Coño, Horacio, pues para recibir a los amigos, para qué va a ser, le había contestado el arquitecto.

Para recibir a los amigos, las galerías albergan los mejores salones, los más bellos decorados, los frescos más vivos y Don Horacio caerá en la extravagancia de organizar en su interior hasta partidos de tenis para entretener a los invitados. Miradores infinitos y una chimenea de mármol al amor de cuya lumbre pueden arrimarse una treintena de personas sin estar apelotonados, convierten cada rincón en un derroche de lujo nunca visto hasta entonces. Horacio echa un vistazo a la fiesta, sonríe y vuelve de nuevo su mirada al mar disfrutando de la belleza que para él han construido. Todo parece tan perfecto que un leve estremecimiento le recorre la espina dorsal, como si los nubarrones que se ven al fondo sobre el horizonte, estuvieran llegando ya a su hasta ahora acomodada existencia. Todavía no sabe, aunque quizás lo intuye, que nada es eterno, que las revueltas sociales, la guerra civil que se avecina y el desastre de su fábrica en Cádiz, que borró de un plumazo media ciudad, darán un zarpazo mortal a su estilo de vida y marcarán la decadencia de toda una estirpe de empresarios vascos. Y que tendrá que derribar Etxeberri, su amada mansión de verano, abandonando para siempre el lugar que ocupa ahora en sus corredores.

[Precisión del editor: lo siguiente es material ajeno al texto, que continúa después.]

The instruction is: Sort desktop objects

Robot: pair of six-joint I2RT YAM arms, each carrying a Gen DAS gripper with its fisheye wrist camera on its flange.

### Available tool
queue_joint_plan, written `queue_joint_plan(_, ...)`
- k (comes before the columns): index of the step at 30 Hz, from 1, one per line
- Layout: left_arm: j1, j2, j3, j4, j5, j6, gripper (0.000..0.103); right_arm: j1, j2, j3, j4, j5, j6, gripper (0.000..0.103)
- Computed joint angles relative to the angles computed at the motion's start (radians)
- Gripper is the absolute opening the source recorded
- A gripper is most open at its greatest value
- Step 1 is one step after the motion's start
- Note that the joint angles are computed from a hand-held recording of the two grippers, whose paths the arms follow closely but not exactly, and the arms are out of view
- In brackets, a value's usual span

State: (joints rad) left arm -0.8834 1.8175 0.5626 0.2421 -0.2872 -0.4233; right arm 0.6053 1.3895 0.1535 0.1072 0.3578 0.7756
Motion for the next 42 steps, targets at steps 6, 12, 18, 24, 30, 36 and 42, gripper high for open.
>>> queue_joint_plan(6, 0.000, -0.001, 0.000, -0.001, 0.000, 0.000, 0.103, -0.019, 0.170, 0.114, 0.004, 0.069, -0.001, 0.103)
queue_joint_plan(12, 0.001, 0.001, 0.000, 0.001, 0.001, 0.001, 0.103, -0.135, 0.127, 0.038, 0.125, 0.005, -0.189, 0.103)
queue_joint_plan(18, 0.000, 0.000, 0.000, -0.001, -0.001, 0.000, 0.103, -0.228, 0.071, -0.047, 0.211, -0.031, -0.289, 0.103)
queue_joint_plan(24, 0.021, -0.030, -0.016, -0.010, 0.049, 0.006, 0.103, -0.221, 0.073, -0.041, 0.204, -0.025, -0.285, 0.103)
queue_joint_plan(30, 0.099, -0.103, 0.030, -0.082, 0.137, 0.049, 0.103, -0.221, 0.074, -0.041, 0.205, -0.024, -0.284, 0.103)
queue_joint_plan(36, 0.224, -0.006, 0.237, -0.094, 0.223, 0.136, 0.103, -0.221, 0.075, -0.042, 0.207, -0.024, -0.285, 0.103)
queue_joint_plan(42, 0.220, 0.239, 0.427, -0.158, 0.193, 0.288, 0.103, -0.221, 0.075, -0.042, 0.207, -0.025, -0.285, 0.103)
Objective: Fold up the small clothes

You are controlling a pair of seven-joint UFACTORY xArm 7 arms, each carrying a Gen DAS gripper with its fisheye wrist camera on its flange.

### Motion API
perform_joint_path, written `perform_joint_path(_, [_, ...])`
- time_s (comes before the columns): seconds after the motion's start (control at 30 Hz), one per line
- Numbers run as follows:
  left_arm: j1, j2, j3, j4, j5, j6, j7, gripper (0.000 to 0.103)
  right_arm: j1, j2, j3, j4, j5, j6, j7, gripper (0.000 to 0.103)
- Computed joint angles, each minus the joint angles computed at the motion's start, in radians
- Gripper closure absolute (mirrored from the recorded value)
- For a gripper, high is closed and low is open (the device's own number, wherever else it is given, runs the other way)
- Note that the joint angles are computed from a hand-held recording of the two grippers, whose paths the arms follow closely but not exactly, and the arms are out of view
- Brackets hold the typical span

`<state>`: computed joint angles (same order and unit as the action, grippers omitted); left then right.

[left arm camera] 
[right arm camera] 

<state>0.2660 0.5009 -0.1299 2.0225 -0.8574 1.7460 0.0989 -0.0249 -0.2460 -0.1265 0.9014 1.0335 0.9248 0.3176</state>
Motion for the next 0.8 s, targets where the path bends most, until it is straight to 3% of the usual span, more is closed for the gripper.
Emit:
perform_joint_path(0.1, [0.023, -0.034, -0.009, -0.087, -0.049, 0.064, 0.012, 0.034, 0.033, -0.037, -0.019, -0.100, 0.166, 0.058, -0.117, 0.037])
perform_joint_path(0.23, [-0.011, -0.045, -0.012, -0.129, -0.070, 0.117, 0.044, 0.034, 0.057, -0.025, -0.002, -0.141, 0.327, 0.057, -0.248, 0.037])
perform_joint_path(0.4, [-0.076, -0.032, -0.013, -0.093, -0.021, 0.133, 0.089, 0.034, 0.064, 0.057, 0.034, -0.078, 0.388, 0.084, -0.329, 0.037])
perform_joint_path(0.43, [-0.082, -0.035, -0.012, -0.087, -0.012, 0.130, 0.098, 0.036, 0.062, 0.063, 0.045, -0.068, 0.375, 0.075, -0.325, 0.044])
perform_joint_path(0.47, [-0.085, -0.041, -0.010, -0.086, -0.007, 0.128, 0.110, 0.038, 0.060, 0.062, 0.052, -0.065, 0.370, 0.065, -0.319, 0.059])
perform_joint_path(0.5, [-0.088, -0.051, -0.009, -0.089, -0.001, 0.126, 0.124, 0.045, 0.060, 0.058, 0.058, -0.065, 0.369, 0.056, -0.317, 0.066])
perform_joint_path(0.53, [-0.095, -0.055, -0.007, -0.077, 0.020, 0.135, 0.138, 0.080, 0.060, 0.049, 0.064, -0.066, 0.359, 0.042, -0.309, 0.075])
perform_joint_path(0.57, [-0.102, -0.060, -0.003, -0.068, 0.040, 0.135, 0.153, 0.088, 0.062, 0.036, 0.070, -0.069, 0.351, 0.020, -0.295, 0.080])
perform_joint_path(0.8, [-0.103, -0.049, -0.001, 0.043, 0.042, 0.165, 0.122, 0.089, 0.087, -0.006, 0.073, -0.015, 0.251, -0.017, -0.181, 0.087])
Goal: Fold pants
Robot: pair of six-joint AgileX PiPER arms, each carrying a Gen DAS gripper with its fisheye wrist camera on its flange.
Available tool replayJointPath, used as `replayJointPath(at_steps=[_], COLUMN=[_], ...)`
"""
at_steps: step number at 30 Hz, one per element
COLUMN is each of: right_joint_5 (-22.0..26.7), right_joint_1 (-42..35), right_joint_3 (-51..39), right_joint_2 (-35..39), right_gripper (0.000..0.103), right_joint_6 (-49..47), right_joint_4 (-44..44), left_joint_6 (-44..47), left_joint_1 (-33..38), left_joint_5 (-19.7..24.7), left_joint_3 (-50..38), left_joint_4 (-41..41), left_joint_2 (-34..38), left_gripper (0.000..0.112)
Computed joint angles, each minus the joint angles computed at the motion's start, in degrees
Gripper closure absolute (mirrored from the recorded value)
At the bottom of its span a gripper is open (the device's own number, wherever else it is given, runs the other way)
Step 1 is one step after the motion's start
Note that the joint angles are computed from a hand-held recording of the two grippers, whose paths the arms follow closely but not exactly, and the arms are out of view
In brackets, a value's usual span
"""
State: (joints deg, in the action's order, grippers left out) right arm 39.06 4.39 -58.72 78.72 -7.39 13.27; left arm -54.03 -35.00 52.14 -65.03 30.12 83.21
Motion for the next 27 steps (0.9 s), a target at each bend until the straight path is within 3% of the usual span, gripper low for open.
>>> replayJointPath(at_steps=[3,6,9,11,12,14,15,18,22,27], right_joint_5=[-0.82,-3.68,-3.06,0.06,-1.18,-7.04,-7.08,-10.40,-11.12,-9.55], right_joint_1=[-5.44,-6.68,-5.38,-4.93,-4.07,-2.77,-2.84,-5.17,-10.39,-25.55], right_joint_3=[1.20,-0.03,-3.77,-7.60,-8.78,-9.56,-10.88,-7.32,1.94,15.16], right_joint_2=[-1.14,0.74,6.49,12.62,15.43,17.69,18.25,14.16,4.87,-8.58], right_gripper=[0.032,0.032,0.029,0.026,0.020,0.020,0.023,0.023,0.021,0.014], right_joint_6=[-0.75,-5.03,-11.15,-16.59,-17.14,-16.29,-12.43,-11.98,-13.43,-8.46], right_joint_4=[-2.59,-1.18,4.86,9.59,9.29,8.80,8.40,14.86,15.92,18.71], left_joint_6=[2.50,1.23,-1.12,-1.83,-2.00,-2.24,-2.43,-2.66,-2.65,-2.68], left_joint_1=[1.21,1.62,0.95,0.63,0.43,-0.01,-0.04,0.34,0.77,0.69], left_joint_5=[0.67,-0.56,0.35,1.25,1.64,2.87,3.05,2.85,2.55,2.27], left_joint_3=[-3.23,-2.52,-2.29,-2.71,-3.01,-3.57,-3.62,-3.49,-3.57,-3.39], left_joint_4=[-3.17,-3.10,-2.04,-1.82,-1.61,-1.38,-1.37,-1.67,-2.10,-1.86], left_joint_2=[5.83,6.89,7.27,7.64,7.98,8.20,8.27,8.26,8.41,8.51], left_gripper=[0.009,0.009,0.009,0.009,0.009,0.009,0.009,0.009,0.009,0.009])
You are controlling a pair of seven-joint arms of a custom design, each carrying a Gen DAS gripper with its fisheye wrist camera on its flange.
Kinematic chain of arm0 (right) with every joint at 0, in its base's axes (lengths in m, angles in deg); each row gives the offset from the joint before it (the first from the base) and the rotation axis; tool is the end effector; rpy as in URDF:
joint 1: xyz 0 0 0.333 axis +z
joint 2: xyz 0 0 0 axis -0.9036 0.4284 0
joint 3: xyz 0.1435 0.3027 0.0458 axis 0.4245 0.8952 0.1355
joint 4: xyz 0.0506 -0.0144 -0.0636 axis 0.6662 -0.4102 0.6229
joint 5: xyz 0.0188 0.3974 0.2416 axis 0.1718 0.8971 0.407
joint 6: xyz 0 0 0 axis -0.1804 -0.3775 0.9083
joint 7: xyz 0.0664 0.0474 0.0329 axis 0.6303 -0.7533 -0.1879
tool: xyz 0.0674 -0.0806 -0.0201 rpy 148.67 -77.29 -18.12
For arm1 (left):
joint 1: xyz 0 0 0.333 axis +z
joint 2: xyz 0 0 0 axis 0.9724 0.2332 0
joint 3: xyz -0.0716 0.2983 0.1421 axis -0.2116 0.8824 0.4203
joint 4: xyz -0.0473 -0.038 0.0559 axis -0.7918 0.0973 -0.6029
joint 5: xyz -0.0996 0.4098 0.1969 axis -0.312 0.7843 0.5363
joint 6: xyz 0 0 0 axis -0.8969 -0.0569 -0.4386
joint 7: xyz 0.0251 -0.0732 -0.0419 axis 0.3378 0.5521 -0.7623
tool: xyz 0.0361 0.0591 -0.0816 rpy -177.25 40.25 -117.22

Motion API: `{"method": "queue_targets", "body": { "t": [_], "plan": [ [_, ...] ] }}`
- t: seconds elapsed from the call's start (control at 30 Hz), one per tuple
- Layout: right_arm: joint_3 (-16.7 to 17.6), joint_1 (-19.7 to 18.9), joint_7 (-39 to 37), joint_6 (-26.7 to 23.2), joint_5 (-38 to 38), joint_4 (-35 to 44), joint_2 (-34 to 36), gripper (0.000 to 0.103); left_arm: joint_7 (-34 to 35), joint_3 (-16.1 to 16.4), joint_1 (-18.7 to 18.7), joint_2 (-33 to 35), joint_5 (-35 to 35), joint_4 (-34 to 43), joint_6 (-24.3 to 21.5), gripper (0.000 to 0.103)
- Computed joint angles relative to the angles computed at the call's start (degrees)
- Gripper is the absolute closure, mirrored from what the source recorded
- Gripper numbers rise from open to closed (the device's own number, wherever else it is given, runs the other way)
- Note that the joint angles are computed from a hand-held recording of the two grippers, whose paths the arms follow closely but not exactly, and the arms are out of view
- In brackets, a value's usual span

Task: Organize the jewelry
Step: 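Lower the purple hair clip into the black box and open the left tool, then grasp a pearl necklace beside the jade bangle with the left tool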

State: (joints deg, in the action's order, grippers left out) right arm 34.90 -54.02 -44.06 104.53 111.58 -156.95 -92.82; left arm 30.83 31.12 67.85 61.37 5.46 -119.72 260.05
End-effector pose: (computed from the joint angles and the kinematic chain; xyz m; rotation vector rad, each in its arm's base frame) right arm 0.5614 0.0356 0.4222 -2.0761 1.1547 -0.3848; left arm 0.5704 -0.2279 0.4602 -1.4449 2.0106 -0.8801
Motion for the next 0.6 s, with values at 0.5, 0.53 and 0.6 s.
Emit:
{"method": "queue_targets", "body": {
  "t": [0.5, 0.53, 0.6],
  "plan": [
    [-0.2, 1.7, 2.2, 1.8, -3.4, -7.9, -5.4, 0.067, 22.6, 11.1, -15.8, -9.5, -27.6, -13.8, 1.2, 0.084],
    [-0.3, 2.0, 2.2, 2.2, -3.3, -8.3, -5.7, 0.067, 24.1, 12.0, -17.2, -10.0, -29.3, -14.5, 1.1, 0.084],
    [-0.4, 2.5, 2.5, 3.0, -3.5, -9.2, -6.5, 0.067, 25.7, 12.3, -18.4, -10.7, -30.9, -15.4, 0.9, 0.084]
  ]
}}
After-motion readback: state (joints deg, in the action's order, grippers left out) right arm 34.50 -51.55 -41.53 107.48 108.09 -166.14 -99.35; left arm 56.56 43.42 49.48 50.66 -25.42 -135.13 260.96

Actualmente, las galerías de Punta Begoña están en ruinas. El esplendor de sus salones puede entreverse apenas entre la mugre que recubre sus muros y como un insulto a la cara del republicano que fue Horacio Echevarrieta, las inscripciones: “Franco, Franco, Franco” y “España, Una, Grande y Libre”, se enseñorean de las molduras del techo. Una cadena hotelera, hace años, presentó un proyecto para construir en ellas un hotel de lujo, seguramente intentando atraer a una clientela selecta con el reclamo de aquella época, pero la cosa no cuajó. Hoy el ayuntamiento organiza visitas guiadas donde se explican atentamente los pormenores de su magnífica historia, la de verdad, no esta inventada por mi, pero su fachada se cae, los artesonados se pudren y el esplendor no vuelve. Nadie hace nada por ellas. Acaso hayan muerto ya.